→ WHAT THIS TASK INVOLVES
From the records below, copy each line that has the word "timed" in it.

→ MATERIAL TO PROCESS

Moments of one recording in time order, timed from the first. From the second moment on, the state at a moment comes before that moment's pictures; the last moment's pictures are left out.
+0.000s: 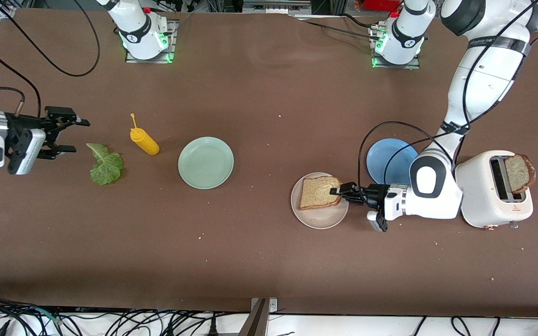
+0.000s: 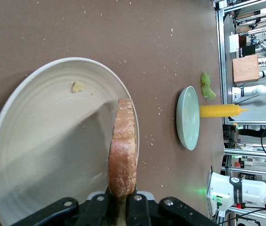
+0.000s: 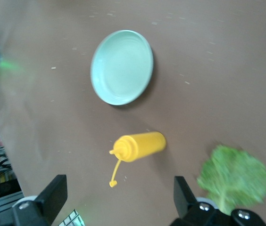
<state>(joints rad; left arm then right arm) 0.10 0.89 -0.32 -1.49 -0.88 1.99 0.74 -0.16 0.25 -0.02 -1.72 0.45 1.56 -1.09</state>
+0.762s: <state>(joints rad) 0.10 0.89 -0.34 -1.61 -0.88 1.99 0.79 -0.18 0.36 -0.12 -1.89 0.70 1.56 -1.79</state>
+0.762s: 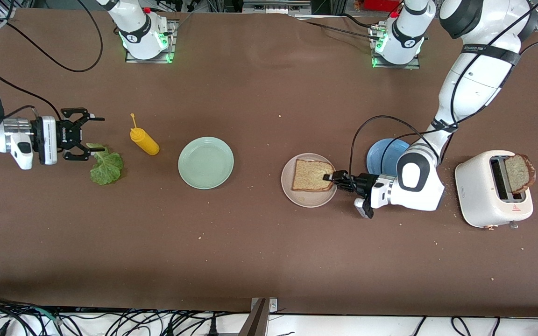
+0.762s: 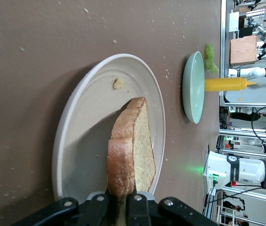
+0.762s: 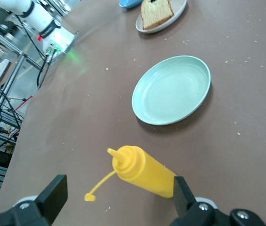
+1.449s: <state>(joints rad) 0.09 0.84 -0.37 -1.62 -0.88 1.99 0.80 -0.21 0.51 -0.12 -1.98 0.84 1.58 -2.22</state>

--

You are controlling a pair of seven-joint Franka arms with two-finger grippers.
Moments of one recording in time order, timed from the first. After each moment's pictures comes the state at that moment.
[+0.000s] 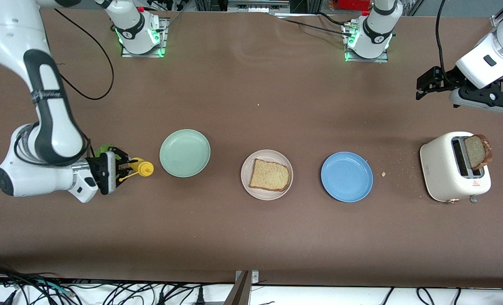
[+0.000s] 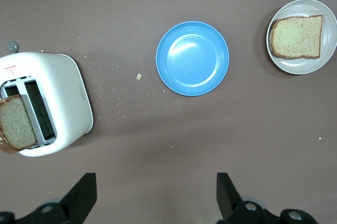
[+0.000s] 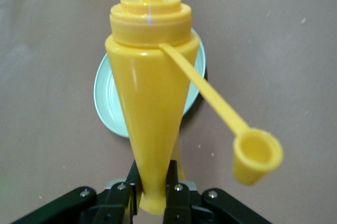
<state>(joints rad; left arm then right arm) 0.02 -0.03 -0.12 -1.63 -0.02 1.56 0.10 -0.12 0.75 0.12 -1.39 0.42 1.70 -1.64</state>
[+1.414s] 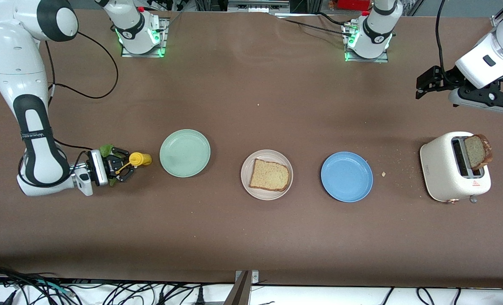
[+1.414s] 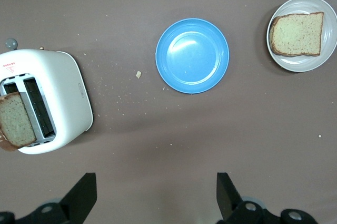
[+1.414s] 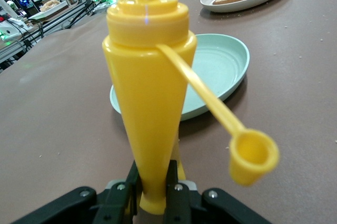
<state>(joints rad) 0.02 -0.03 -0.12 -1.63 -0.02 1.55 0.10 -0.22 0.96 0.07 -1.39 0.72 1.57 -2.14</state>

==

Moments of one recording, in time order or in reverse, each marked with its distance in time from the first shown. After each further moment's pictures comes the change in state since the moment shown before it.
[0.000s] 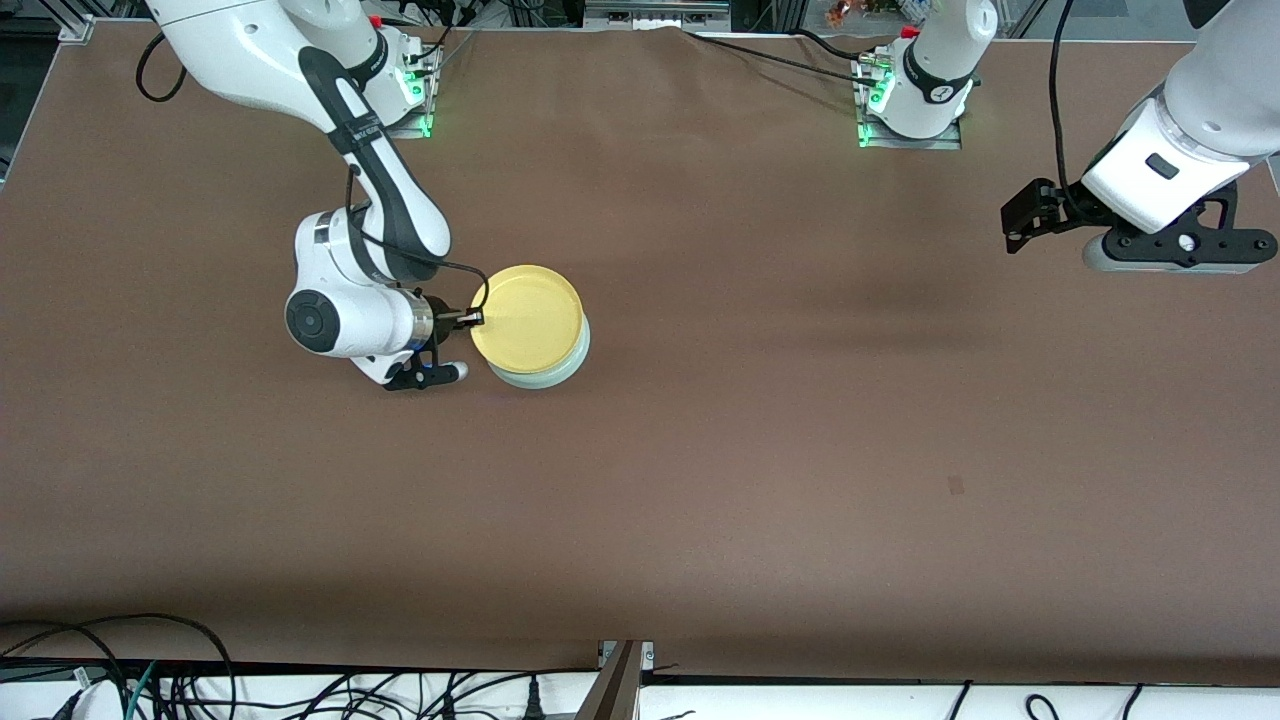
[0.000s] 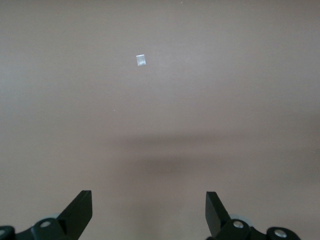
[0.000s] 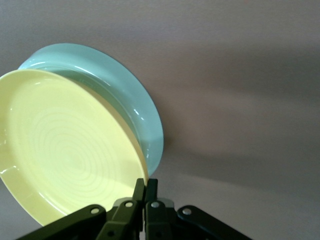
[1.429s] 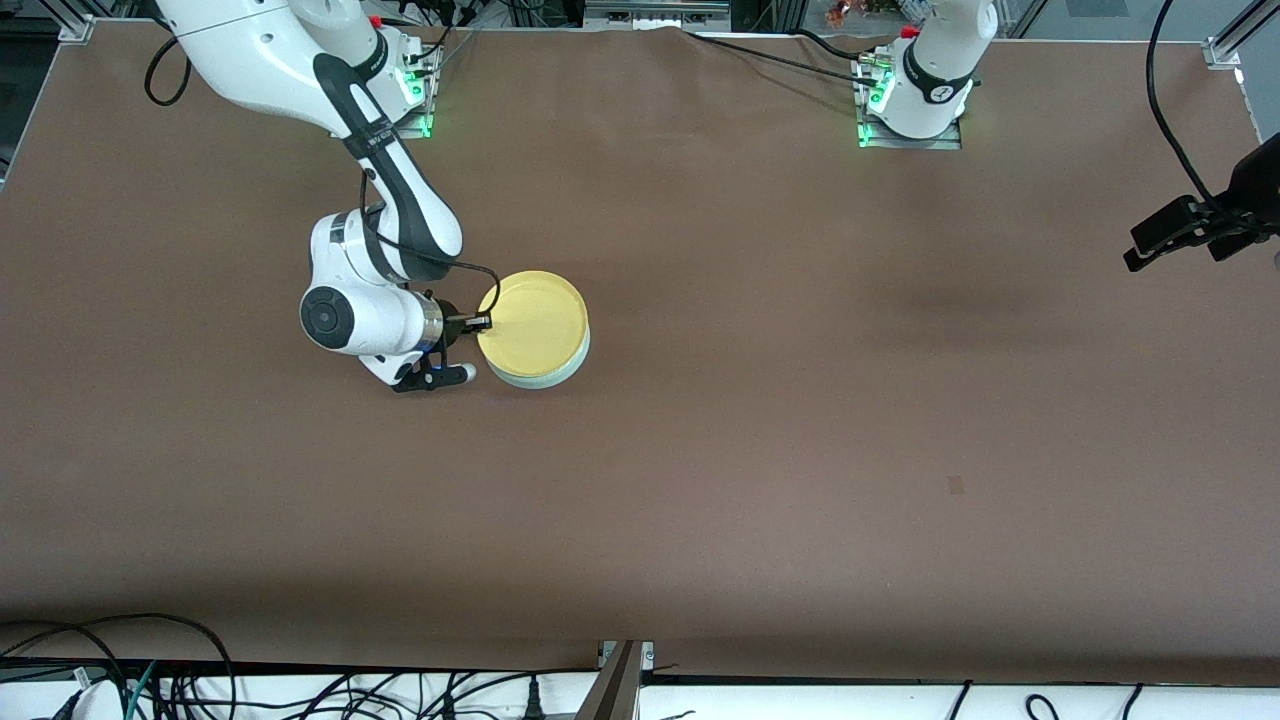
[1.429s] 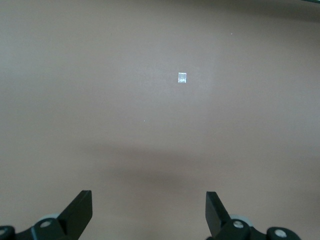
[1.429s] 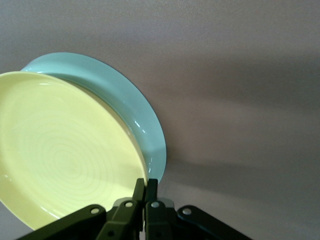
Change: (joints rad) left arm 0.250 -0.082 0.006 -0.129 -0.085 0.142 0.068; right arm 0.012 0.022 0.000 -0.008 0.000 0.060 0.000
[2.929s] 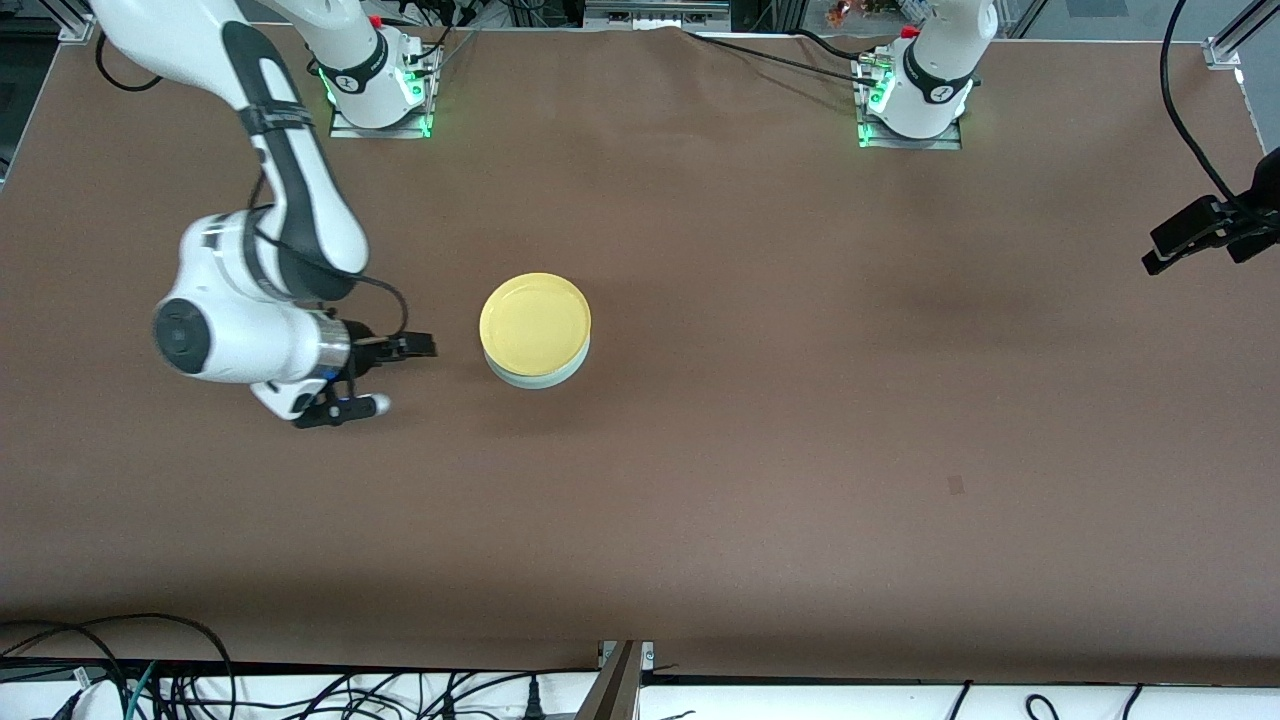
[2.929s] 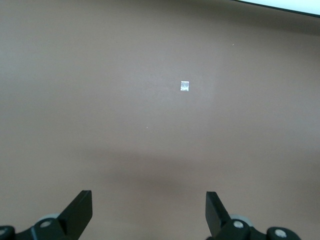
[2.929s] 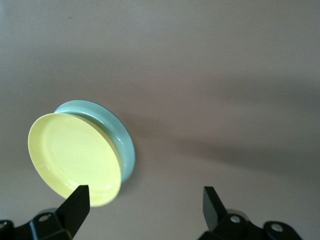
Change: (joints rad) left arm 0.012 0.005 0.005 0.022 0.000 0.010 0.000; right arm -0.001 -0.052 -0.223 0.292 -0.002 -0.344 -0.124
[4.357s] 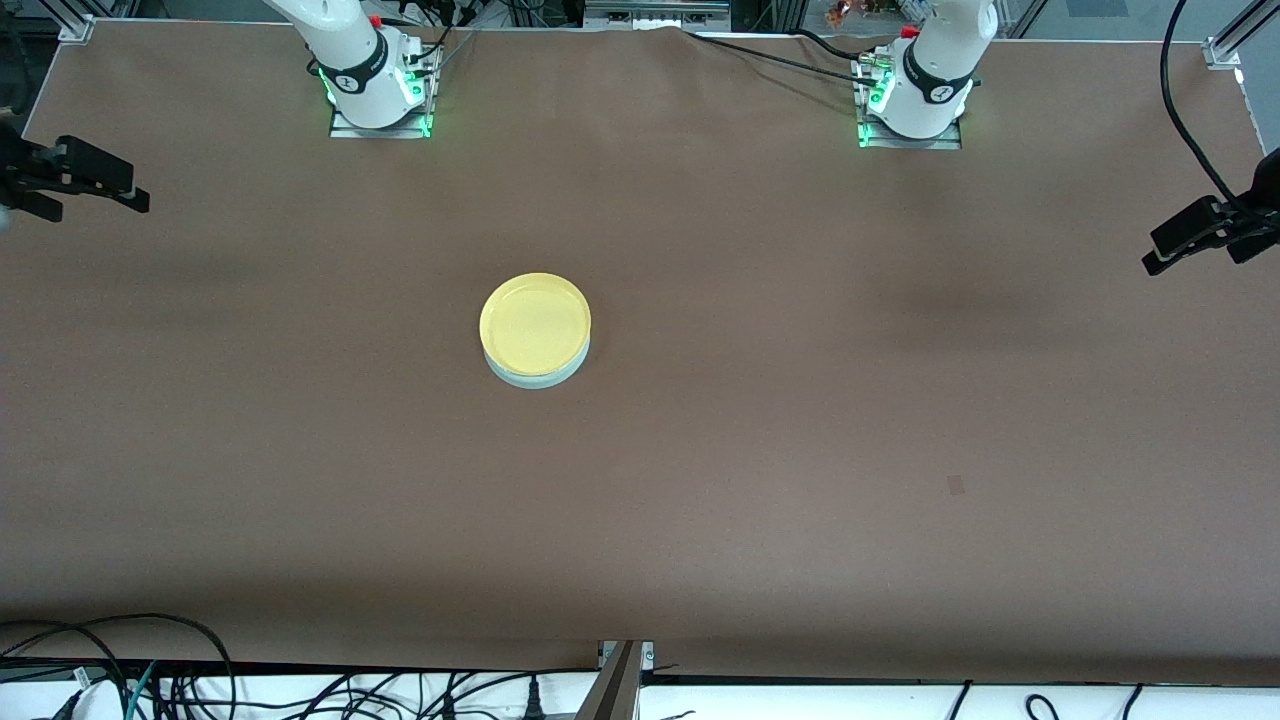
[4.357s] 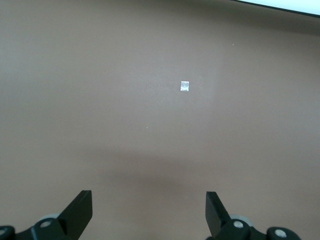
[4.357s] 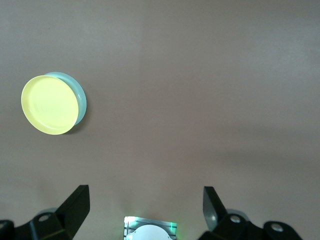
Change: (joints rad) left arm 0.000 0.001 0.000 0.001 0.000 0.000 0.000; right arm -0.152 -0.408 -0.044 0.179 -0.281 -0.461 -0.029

→ REPLY
Moments of one recording in time order, timed from the first. From the second moment on, the state at a moment comes before that moment's pictures; the last moment's pictures are left out.
Moments of one recording in time order, timed from the first. After each moment's pictures comes the state at that moment.

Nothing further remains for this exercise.